------ Data for analysis ------

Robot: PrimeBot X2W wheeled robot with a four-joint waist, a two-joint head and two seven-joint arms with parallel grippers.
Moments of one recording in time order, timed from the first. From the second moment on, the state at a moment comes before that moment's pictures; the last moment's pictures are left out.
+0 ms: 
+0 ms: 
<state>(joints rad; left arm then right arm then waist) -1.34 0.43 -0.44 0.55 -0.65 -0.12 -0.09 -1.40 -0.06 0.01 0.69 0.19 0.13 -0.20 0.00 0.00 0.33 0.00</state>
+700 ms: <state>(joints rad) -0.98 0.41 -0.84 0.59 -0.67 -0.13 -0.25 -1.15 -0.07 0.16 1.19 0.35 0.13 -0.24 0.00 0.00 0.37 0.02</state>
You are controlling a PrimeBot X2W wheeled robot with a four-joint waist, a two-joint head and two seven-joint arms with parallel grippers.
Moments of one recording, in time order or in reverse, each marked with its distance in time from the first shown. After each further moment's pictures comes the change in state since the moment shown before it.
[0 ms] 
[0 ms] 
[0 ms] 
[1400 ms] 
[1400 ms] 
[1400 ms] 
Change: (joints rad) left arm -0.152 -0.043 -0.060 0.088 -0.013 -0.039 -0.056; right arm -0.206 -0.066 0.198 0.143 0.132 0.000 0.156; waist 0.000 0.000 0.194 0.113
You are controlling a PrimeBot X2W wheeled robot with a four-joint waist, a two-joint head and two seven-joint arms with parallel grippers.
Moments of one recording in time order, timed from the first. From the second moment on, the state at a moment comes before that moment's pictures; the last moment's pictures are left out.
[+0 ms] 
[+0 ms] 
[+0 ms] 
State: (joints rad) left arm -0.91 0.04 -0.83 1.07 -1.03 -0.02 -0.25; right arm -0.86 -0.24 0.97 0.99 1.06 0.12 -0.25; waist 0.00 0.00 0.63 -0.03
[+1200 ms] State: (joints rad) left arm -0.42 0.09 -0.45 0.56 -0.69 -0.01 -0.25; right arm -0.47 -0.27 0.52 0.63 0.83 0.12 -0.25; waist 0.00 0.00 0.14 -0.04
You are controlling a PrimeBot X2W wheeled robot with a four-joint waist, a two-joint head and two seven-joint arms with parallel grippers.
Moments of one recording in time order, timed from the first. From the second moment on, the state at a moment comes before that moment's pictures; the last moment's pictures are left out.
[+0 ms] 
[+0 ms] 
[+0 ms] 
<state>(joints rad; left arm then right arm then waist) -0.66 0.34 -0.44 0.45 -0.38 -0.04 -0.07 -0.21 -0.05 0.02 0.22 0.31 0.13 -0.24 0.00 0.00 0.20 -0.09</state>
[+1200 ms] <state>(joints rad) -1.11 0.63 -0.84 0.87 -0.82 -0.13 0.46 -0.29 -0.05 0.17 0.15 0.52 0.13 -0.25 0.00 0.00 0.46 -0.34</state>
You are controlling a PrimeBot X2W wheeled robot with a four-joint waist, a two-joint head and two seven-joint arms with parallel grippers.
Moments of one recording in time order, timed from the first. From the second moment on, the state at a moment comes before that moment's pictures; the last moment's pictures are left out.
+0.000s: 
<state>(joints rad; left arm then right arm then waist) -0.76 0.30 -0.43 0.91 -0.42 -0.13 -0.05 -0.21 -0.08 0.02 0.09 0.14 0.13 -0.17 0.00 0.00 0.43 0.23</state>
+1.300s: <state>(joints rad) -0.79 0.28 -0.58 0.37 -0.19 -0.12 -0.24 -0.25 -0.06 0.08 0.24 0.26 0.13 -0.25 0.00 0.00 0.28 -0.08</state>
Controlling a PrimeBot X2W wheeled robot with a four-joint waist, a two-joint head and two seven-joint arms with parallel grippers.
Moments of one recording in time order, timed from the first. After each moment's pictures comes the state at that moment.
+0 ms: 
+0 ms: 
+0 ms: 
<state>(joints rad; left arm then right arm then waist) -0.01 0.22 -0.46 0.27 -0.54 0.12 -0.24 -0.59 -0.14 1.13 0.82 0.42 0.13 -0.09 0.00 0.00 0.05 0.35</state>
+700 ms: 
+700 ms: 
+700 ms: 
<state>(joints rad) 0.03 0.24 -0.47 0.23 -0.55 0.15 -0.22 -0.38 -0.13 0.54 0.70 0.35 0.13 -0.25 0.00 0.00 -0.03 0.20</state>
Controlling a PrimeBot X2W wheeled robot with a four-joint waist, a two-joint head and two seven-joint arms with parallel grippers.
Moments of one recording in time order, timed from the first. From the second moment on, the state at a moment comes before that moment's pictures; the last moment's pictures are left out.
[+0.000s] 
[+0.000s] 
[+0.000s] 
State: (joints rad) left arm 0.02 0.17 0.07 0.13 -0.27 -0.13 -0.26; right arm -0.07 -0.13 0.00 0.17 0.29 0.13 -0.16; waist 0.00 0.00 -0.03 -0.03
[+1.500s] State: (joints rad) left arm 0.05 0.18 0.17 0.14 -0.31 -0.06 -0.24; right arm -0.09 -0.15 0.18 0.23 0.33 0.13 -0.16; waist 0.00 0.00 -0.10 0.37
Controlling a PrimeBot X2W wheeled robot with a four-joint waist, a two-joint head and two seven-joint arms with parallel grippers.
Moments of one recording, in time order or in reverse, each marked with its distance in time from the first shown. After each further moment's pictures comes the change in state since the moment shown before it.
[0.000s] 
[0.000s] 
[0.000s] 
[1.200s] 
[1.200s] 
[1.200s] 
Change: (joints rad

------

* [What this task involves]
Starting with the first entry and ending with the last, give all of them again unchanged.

* [Output for this exercise]
Robot: PrimeBot X2W wheeled robot with a four-joint waist, a two-joint head and two seven-joint arms with parallel grippers.
Moments of one recording in time order, timed from the first. From the second moment on, the state at a moment comes before that moment's pictures; the last moment's pictures are left out.
+0 ms: 
+0 ms: 
<state>(joints rad; left arm then right arm then waist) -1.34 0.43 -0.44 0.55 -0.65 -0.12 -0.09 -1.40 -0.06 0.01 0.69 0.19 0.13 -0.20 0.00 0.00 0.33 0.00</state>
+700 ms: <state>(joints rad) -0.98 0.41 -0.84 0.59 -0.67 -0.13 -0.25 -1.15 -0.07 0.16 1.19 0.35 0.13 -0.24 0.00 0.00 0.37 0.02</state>
You are controlling a PrimeBot X2W wheeled robot with a four-joint waist, a two-joint head and two seven-joint arms with parallel grippers.
Moments of one recording, in time order or in reverse, each marked with its distance in time from the first shown. After each further moment's pictures comes the change in state since the moment shown before it.
[0 ms] 
[0 ms] 
[0 ms] 
[1400 ms] 
[1400 ms] 
[1400 ms] 
Change: (joints rad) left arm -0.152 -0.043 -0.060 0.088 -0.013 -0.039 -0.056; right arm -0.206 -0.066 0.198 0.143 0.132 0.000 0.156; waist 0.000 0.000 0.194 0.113
You are controlling a PrimeBot X2W wheeled robot with a four-joint waist, a two-joint head and two seven-joint arms with parallel grippers.
Moments of one recording in time order, timed from the first. From the second moment on, the state at a moment comes before that moment's pictures; the last moment's pictures are left out.
[+0 ms] 
[+0 ms] 
[+0 ms] 
State: (joints rad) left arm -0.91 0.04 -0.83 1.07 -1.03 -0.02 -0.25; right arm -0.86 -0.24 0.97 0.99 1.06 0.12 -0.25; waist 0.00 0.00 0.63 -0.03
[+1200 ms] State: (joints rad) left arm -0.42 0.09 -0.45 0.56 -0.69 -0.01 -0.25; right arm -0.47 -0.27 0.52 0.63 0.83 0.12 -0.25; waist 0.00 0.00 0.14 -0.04
You are controlling a PrimeBot X2W wheeled robot with a four-joint waist, a two-joint head and two seven-joint arms with parallel grippers.
Moments of one recording in time order, timed from the first. From the second moment on, the state at a moment comes before that moment's pictures; the last moment's pictures are left out.
[+0 ms] 
[+0 ms] 
[+0 ms] 
<state>(joints rad; left arm then right arm then waist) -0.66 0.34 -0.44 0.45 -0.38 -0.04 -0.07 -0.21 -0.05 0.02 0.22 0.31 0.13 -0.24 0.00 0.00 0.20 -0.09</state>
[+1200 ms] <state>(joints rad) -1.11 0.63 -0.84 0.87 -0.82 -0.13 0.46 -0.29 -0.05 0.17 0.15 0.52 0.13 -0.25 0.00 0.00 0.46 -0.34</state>
You are controlling a PrimeBot X2W wheeled robot with a four-joint waist, a two-joint head and two seven-joint arms with parallel grippers.
Moments of one recording in time order, timed from the first. From the second moment on, the state at a moment comes before that moment's pictures; the last moment's pictures are left out.
+0.000s: 
<state>(joints rad; left arm then right arm then waist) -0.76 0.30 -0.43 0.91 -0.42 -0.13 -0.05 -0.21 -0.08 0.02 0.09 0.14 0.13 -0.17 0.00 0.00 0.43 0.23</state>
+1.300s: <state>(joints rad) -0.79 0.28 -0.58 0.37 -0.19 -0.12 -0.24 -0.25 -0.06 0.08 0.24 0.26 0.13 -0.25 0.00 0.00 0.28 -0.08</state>
Controlling a PrimeBot X2W wheeled robot with a four-joint waist, a two-joint head and two seven-joint arms with parallel grippers.
Moments of one recording in time order, timed from the first. After each moment's pictures comes the state at that moment.
+0 ms: 
+0 ms: 
+0 ms: 
<state>(joints rad; left arm then right arm then waist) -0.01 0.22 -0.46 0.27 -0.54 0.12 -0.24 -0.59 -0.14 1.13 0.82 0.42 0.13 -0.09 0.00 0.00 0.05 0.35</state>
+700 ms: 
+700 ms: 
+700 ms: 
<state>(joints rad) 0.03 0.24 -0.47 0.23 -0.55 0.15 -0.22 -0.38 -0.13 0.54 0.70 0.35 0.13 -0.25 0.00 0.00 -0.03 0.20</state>
Controlling a PrimeBot X2W wheeled robot with a four-joint waist, a two-joint head and two seven-joint arms with parallel grippers.
Moments of one recording in time order, timed from the first. From the second moment on, the state at a moment comes before that moment's pictures; the last moment's pictures are left out.
[+0.000s] 
[+0.000s] 
[+0.000s] 
State: (joints rad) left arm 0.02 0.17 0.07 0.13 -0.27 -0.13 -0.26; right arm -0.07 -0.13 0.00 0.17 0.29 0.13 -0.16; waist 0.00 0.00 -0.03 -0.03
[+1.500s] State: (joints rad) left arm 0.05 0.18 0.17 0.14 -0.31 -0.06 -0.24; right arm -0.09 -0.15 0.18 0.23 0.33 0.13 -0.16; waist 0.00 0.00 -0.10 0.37
Controlling a PrimeBot X2W wheeled robot with a four-joint waist, a two-joint head and two seven-joint arms with parallel grippers.
Moments of one recording, in time order or in reverse, each marked with its distance in time from the first shown. After each further moment's pictures comes the change in state since the moment shown before it.
[0.000s] 
[0.000s] 
[0.000s] 
[1.200s] 
[1.200s] 
[1.200s] 
Change: (joints rad

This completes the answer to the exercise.